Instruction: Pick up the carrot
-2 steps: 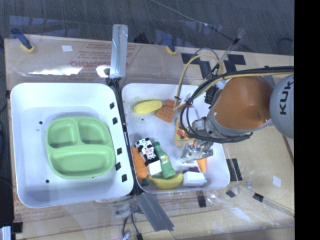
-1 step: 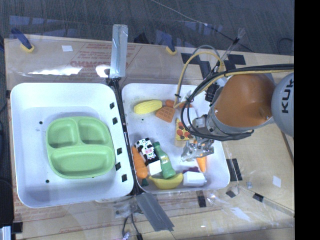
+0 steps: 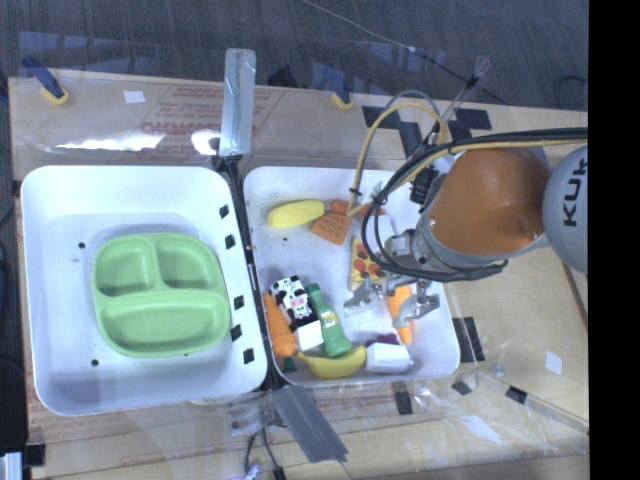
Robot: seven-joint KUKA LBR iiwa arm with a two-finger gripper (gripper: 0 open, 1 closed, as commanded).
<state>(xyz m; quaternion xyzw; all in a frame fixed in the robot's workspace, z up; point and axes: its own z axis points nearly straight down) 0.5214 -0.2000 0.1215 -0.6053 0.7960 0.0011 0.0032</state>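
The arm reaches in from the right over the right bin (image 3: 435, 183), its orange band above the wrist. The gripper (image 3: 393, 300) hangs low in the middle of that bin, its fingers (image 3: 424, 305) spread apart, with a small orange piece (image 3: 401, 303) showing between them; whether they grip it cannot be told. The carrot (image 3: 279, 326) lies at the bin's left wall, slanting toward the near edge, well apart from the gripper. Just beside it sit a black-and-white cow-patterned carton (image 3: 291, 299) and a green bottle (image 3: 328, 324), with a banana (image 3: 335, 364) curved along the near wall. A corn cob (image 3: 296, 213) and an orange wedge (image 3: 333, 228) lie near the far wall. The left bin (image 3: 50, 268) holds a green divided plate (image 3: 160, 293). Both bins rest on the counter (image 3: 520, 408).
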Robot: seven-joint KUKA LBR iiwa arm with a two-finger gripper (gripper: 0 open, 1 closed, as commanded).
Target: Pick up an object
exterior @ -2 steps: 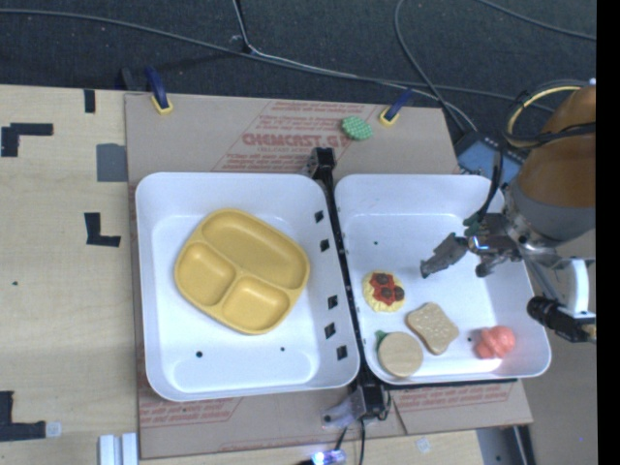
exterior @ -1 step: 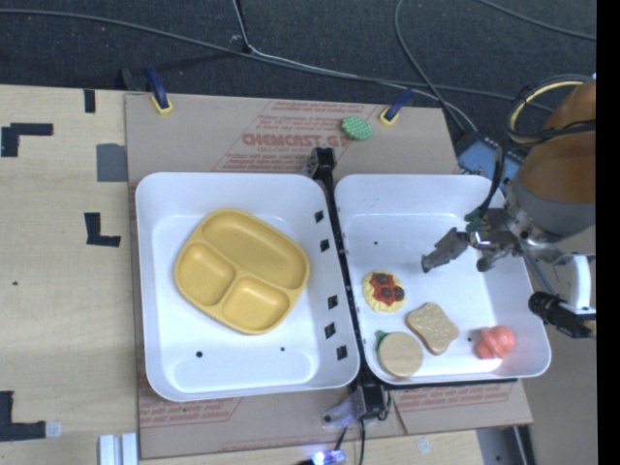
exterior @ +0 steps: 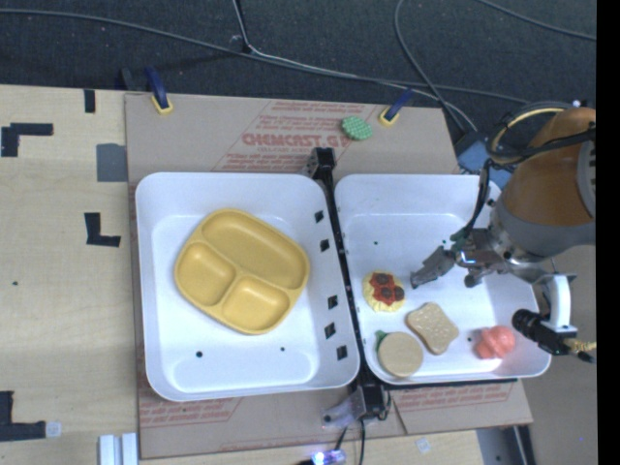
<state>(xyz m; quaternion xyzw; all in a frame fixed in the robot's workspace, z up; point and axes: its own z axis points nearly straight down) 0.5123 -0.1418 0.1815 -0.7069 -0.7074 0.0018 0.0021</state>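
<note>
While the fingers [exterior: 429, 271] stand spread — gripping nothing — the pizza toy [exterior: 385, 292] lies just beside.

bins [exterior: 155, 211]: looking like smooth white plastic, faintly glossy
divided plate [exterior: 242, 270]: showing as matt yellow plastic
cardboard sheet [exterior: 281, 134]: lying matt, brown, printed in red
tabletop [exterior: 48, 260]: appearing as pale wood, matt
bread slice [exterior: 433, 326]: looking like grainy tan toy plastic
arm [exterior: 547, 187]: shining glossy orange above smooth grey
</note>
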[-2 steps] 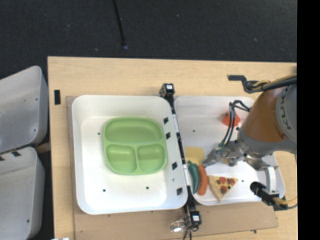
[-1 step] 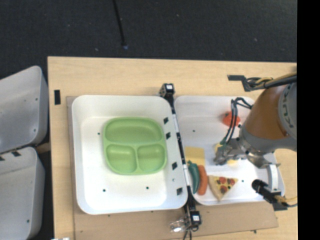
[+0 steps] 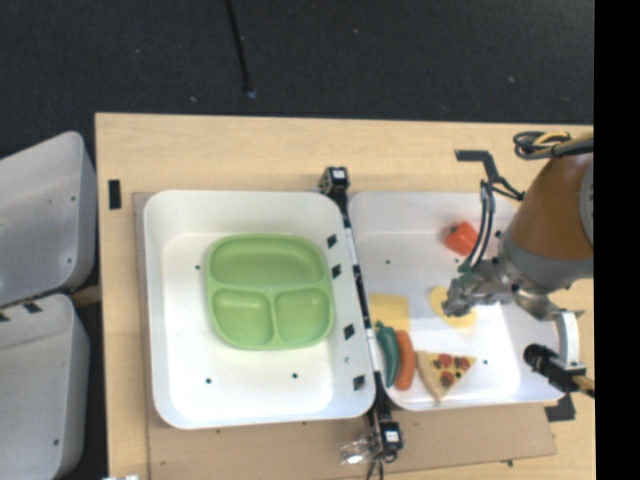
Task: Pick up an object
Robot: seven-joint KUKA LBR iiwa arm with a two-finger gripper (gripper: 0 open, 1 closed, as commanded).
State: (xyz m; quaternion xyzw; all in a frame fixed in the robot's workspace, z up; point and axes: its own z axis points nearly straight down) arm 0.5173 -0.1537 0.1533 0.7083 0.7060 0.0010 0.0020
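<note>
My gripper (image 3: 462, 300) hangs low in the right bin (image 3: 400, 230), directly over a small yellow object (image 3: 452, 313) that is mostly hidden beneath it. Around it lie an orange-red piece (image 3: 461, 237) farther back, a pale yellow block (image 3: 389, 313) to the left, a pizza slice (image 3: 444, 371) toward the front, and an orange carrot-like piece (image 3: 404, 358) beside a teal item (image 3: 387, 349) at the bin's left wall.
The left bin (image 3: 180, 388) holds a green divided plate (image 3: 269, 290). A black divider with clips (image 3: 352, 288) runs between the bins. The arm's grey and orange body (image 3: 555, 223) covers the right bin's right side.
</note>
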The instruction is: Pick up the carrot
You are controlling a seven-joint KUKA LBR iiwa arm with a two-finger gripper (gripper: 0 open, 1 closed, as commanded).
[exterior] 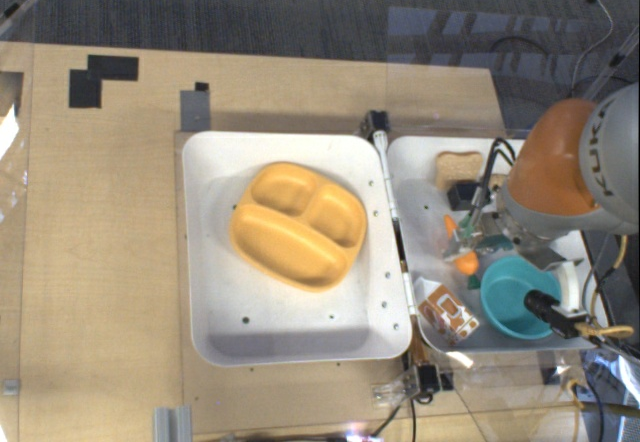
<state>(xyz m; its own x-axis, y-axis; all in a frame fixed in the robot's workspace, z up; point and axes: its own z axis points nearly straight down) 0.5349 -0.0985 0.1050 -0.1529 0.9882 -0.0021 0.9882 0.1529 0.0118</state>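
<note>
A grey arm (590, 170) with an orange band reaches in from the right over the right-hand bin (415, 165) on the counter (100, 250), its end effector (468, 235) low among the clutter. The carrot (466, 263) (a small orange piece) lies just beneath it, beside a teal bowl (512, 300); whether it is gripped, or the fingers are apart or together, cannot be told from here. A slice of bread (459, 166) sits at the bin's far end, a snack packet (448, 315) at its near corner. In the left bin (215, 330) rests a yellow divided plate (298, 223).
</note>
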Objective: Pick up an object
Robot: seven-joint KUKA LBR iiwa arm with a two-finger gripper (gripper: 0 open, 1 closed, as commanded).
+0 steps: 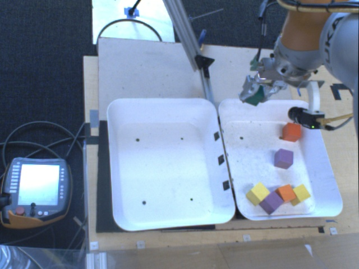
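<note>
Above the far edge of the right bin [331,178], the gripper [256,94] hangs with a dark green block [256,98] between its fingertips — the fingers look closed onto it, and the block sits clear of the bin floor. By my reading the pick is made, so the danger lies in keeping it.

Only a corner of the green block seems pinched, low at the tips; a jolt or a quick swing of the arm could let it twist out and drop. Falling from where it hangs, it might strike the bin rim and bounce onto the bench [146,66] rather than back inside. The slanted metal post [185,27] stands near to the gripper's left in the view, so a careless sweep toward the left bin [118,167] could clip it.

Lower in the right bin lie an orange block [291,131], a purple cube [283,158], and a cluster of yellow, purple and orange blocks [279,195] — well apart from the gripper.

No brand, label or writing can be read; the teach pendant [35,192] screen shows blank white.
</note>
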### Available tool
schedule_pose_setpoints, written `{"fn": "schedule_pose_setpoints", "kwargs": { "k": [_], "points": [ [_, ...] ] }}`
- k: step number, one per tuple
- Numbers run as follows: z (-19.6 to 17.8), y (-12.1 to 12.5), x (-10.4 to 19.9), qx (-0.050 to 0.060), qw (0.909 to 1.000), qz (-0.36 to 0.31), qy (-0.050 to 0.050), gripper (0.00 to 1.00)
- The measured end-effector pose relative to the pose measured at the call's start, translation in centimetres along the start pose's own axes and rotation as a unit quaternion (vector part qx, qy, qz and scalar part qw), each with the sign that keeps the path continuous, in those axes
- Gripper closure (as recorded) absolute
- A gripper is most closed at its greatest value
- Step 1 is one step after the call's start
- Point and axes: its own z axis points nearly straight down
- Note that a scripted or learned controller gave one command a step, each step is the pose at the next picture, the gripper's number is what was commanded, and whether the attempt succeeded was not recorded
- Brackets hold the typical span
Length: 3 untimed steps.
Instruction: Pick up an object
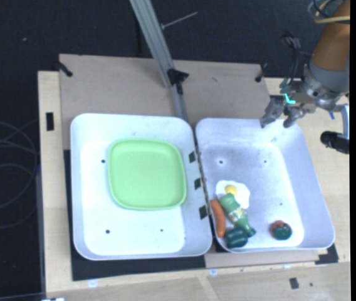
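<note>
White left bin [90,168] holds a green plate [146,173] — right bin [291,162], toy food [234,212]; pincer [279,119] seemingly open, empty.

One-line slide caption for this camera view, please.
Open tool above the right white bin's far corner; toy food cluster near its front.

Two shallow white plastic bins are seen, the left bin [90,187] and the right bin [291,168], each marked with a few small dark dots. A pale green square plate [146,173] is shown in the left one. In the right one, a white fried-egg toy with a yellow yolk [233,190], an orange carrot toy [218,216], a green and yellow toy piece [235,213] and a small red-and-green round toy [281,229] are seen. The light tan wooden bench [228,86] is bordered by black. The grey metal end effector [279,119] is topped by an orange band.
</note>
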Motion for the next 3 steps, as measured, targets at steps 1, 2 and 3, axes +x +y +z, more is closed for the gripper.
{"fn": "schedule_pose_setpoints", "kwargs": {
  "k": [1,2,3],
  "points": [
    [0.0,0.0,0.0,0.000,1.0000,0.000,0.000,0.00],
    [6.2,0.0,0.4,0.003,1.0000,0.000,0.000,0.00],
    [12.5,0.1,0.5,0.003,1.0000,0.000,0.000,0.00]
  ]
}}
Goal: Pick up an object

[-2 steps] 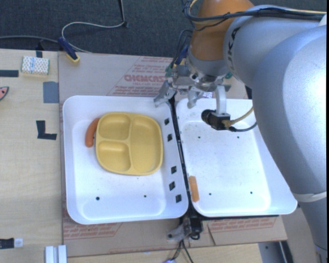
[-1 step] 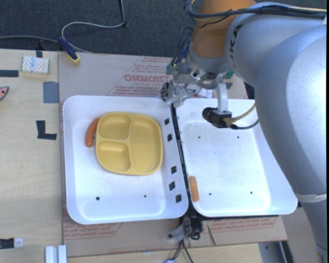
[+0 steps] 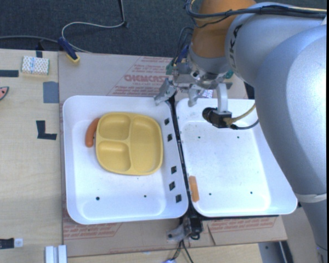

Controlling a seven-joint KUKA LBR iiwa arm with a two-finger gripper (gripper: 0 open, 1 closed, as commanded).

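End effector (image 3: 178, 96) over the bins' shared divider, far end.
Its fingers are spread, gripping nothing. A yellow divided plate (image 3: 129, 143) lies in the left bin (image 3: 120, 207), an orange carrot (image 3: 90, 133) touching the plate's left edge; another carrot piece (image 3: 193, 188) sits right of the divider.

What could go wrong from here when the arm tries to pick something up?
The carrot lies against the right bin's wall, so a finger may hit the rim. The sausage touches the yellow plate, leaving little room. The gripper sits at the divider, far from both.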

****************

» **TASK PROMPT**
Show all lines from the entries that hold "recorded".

» **OUTPUT FOR THIS TASK**
- Gripper closure (as recorded) absolute
- Note that a scripted or learned controller gave one command a step, each step is the pose at the next picture, the gripper's number is what was commanded, and whether the attempt succeeded was not recorded

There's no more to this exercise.